# WHAT YOU HAVE TO DO:
Search the records for the word "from" and copy each line in which it appears.

(Extracted records)

-- Opening Marker --

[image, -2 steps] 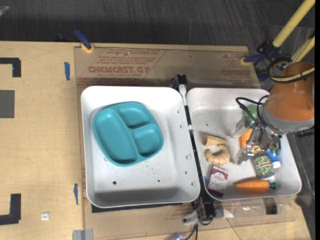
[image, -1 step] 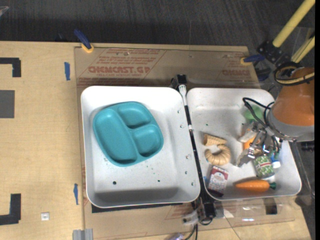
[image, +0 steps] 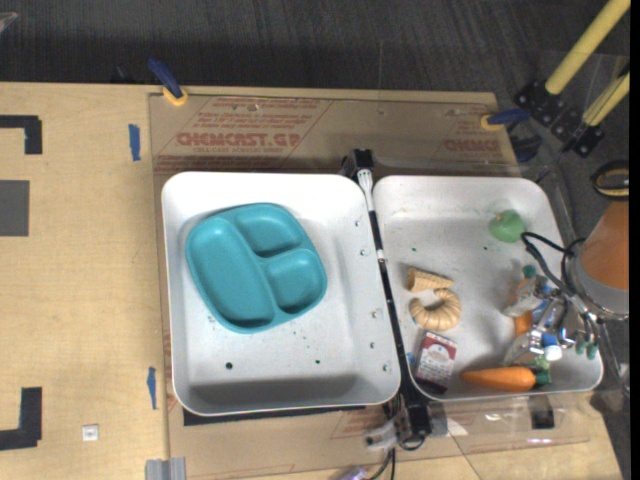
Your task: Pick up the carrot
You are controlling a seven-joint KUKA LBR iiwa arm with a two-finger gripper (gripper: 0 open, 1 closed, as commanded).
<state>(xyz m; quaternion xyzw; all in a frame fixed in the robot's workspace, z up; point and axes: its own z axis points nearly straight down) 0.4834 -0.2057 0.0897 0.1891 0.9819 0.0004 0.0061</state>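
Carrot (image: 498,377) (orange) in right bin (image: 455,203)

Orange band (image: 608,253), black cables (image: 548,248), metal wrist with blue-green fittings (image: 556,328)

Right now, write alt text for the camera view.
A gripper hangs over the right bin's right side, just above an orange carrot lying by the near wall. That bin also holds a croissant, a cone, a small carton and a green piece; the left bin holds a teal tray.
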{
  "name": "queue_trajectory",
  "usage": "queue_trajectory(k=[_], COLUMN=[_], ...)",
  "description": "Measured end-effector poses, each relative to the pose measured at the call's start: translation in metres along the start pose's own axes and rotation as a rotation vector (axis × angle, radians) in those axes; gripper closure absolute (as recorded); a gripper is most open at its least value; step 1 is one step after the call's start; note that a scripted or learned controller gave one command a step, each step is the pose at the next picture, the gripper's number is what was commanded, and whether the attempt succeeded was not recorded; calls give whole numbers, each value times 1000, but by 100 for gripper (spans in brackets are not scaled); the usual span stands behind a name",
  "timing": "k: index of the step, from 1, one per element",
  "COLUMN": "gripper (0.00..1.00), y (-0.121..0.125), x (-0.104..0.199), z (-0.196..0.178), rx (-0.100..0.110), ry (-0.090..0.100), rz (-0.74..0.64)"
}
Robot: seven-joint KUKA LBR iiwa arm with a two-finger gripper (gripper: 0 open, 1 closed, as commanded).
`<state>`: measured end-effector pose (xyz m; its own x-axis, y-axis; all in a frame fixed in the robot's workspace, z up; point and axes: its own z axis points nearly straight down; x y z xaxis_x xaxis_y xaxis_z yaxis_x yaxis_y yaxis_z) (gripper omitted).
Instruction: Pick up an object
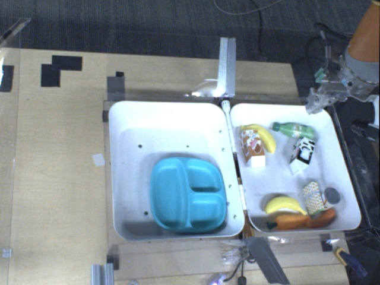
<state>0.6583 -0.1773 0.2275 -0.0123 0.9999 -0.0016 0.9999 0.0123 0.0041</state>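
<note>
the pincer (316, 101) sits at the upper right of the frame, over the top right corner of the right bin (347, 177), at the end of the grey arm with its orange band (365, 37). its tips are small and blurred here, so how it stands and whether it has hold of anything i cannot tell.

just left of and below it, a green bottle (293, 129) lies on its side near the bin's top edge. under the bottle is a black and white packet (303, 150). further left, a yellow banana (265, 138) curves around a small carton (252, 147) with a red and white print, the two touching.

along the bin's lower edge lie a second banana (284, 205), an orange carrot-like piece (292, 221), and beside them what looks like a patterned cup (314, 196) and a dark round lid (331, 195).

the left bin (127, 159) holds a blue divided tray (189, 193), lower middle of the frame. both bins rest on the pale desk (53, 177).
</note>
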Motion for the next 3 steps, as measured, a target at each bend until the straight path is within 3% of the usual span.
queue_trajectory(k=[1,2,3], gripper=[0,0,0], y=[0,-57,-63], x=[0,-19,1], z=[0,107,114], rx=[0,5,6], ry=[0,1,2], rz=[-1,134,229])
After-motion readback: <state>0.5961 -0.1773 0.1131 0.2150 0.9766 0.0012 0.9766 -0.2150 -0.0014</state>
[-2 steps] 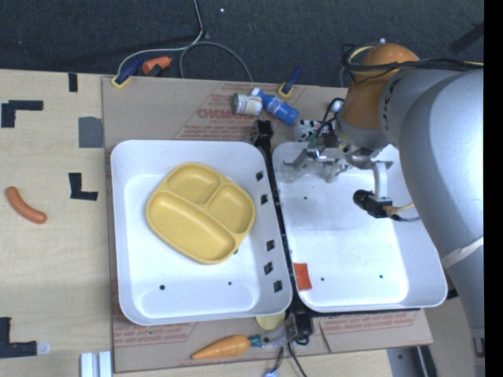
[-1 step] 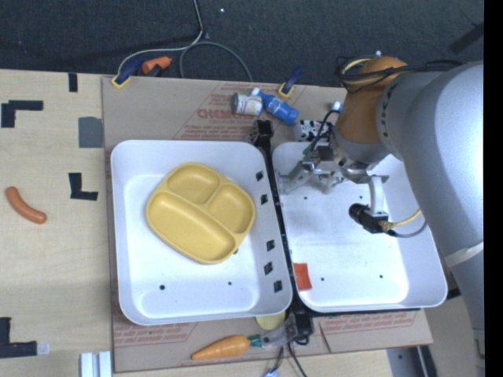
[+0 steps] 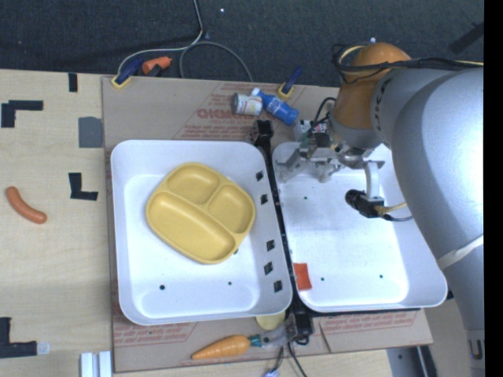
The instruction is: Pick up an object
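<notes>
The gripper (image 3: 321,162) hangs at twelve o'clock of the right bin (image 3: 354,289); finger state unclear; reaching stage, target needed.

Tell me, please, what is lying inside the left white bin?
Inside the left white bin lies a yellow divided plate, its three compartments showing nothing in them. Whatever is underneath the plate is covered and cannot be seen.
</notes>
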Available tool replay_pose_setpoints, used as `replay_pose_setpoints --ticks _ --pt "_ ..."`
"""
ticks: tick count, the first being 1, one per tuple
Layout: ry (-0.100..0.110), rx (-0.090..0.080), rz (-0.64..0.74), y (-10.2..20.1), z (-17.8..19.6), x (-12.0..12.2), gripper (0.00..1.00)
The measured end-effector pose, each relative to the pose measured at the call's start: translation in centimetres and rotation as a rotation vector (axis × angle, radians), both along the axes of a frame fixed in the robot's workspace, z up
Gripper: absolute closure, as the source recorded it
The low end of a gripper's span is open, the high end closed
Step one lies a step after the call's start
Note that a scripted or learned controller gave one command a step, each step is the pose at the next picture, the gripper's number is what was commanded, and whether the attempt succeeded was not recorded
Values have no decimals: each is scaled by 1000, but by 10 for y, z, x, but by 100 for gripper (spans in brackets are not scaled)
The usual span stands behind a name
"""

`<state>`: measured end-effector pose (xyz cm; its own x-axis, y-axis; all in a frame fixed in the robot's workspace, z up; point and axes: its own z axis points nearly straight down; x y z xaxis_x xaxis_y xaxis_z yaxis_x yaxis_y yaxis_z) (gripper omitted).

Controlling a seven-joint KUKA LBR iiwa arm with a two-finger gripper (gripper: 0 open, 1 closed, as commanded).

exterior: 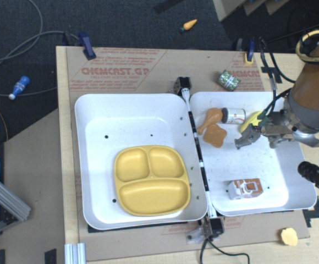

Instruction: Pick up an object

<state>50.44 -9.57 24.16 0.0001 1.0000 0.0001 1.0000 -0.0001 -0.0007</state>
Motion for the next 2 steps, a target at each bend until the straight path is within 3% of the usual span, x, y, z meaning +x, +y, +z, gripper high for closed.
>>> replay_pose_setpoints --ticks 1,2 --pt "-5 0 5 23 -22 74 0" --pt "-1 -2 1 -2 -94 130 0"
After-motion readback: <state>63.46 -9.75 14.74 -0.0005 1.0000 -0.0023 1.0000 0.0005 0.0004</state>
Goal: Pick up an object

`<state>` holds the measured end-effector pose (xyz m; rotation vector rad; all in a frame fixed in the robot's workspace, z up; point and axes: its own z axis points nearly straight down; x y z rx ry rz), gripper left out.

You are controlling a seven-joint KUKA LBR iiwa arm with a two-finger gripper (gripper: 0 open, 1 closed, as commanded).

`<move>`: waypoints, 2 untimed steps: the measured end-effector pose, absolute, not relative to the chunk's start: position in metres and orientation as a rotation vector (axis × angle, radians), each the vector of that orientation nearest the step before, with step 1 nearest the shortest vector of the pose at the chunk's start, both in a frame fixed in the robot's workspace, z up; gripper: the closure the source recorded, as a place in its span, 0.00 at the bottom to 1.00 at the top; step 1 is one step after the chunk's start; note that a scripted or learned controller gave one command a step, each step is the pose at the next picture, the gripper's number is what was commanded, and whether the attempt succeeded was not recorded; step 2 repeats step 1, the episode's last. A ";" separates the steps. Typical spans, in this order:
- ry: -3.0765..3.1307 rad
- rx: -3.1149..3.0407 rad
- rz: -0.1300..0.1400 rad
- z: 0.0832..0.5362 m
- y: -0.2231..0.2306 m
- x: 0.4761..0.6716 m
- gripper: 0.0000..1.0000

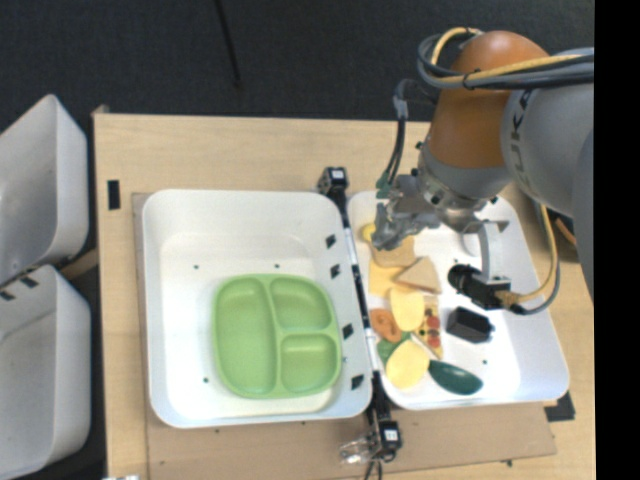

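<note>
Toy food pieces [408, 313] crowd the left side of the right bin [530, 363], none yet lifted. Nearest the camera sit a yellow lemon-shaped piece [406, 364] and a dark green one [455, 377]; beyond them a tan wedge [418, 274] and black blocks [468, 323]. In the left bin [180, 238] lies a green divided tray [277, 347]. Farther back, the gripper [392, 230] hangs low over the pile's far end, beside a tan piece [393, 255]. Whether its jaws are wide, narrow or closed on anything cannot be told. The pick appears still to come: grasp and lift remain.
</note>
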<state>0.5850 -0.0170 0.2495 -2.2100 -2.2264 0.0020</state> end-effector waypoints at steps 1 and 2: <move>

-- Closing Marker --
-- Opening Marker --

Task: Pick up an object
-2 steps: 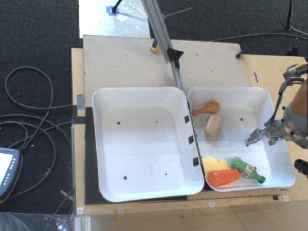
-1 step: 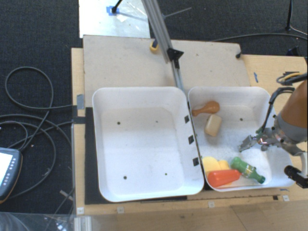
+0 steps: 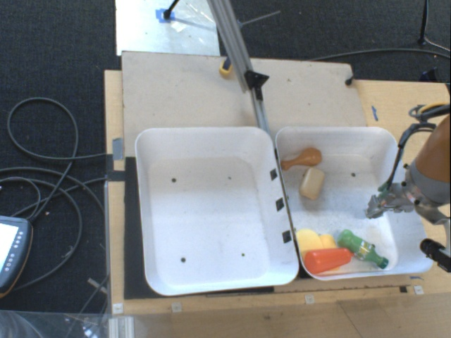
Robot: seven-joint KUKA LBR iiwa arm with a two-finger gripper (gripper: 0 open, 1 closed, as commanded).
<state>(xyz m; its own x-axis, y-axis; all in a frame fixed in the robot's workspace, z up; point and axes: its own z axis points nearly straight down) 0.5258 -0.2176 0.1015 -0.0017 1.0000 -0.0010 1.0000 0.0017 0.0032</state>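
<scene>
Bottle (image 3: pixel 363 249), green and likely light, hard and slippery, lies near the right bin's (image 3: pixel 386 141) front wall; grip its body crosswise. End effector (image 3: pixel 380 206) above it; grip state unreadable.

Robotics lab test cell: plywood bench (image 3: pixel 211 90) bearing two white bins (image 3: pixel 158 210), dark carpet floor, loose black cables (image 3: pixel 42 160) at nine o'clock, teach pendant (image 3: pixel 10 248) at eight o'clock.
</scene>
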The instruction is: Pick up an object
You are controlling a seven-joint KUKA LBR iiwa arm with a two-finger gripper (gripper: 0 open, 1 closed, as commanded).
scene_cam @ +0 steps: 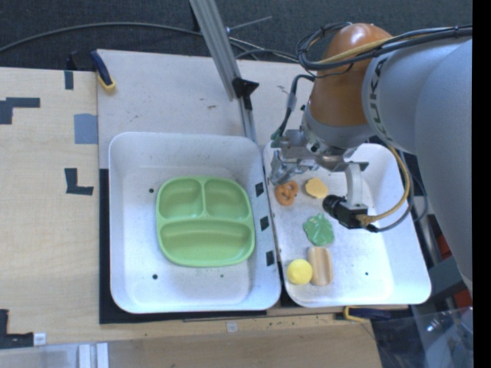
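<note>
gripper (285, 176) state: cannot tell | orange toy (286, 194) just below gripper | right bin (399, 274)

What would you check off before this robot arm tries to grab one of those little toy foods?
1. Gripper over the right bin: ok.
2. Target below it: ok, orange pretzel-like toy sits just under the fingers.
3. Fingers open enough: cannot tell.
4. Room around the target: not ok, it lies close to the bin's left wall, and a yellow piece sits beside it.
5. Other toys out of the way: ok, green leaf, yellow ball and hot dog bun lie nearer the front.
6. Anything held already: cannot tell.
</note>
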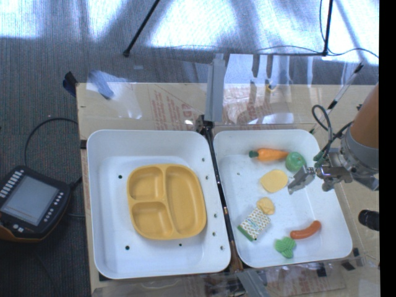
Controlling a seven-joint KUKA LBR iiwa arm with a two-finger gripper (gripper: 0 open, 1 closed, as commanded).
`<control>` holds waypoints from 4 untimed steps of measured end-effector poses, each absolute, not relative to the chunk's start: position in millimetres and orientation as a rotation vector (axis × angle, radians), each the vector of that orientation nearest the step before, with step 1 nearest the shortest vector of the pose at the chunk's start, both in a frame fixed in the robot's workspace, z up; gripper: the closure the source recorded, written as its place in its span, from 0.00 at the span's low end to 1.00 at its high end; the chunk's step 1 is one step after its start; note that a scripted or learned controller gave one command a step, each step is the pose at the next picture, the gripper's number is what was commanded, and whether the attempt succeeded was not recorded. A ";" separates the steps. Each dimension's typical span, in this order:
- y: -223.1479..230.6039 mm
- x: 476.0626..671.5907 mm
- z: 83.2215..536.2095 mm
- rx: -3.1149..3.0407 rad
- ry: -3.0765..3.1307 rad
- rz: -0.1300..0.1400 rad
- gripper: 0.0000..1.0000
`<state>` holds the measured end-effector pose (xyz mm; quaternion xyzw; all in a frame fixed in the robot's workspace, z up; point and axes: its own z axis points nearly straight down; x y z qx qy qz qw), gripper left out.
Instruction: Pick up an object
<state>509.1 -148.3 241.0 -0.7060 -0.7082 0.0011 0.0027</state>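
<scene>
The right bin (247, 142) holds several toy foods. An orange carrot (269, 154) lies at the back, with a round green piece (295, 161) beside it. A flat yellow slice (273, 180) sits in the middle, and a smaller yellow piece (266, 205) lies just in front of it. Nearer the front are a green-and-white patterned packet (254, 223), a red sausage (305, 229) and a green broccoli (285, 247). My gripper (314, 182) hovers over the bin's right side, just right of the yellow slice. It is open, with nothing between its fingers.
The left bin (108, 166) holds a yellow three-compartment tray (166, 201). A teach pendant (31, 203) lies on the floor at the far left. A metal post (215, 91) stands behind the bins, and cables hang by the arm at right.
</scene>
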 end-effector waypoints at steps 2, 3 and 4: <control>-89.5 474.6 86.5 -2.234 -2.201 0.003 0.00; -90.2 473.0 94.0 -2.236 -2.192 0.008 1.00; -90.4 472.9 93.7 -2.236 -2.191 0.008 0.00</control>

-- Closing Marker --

# REPLY:
  "timing": "k: index of the step, from 1, one per element",
`<control>` holds waypoints from 4 untimed steps of measured end-effector poses, each absolute, not relative to the chunk's start: position in millimetres and orientation as a rotation vector (axis × angle, radians), each the vector of that orientation nearest the step before, with step 1 nearest the shortest vector of the pose at the chunk's start, both in a frame fixed in the robot's workspace, z up; gripper: the closure the source recorded, written as its place in its span, from 0.00 at the span's low end to 1.00 at its high end; the chunk's step 1 is one step after its start; note that a scripted or learned controller gave one command a step, each step is the pose at the next picture, the gripper's number is what was commanded, and whether the attempt succeeded was not recorded. A ";" separates the steps. Each dimension's typical span, in this order:

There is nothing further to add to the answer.